The rate of spontaneous abortions of 16 % lies within the expected range in the general pregnant population [5, 8].

Finally, it is noteworthy that one woman receiving rivaroxaban until week 26 delivered a healthy infant. The mother reported two previous spontaneous abortions while being on phenprocoumon, in weeks 22 and 11, respectively.

There was one pregnancy with mild preeclampsia, but no preterm birth reported in the prospective cohort and only one infant was born preterm among the two retrospective case reports (Table 2).

An increased risk for bleeding complications during pregnancy and around delivery has to be considered in women treated with any anticoagulant including NOACs. While a reduction of intracerebral bleeding events during the treatment with NOACs as compared with VKA is considered as an important advantage of these drugs [34, 43] they may expose specific patient groups to a higher risk for gastrointestinal bleeding events [34]. Moreover, bleeding complications have been observed more frequently in women than in men [2]. In late pregnancy, similar to VKA, rivaroxaban might cause cerebral bleeding in the foetus. Except for one case with an evacuation of a missed abortion we did not observe (maternal) bleeding complications in our case series. However, rivaroxaban exposure was limited to the first trimester in most of the cases. All women of the current case series discontinued rivaroxaban after discovering their pregnancy. A delay of initiation of conversion to LMWH as observed in some of our pregnancies should be avoided in high risk pregnancies, since the switching from rivaroxaban to LMWH therapy can be easily conducted in clinical practice [42] (Fig. 4).

Fig. 4
figure 4

Proposed procedure after inadvertent treatment with rivaroxaban during pregnancy. Switch from rivaroxaban to LMWH should be decided upon individual risk assessment. The first dose of the replacement anticoagulant (e.g. LMWH) can be given at the time the next dose of rivaroxaban would have been due. LMP, last menstrual period. Asterisk indicates individual decision about re-initiation of rivaroxaban after lactation period

In summary, our observations do not provide evidence of a substantial embryotoxic risk for rivaroxaban during early pregnancy. Therefore, our results may be used to reassure those women, who were inadvertently exposed to rivaroxaban in early pregnancy. These women should be carefully counselled to prevent overestimation of embryotoxic risks. Apart from reconsidering the need of continuous anticoagulation a detailed ultrasound should be recommended to confirm normal foetal development (Fig. 4).

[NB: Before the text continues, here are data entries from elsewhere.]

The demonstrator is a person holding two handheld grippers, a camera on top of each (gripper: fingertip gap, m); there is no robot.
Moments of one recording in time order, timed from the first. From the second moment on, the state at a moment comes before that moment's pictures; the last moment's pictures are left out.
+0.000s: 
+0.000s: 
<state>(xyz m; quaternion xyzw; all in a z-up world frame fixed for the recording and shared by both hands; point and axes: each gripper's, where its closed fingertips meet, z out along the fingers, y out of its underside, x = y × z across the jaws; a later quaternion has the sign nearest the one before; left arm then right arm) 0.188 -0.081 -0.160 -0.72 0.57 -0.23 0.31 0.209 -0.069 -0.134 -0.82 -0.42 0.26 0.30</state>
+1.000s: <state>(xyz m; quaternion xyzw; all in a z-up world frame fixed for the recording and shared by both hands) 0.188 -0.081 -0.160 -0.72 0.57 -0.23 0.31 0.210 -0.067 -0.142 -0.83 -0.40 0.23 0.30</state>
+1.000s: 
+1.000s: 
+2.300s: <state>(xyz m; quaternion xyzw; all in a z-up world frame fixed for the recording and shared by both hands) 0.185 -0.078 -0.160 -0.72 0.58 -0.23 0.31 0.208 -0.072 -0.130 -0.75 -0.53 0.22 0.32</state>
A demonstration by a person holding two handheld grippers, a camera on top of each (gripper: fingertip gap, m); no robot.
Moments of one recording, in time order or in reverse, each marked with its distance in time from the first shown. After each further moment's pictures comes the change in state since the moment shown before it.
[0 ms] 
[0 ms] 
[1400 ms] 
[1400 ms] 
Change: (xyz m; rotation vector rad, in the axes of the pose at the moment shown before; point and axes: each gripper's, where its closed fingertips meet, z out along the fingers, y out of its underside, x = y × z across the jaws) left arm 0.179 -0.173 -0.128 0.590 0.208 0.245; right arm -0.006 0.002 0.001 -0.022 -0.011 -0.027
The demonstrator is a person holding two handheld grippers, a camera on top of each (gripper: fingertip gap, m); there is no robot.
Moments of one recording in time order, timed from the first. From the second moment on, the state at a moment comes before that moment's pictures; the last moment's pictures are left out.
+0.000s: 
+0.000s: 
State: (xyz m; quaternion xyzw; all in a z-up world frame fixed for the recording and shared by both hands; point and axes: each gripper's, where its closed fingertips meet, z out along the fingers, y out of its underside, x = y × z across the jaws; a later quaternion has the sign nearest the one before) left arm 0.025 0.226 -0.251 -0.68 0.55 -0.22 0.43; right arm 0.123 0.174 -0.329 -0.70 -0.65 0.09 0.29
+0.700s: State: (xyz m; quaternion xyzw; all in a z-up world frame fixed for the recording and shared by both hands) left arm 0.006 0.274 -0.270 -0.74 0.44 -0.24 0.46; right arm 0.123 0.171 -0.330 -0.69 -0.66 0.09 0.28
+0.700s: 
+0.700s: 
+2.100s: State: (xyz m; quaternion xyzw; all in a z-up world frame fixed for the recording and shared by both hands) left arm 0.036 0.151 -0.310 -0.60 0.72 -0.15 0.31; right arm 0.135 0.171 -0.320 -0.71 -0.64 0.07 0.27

The available data are still insufficient to document safety and to recommend the use of rivaroxaban during pregnancy. Before prescribing rivaroxaban to women of childbearing age they should be advised to use effective birth control. According to the European labelling of rivaroxaban (EMA) as contraindicated during pregnancy, rivaroxaban should be discontinued in unplanned pregnancies. More observational studies on rivaroxaban and other NOACs during pregnancy are required because it appears likely that the number of pregnant women exposed to these drugs will increase in the future.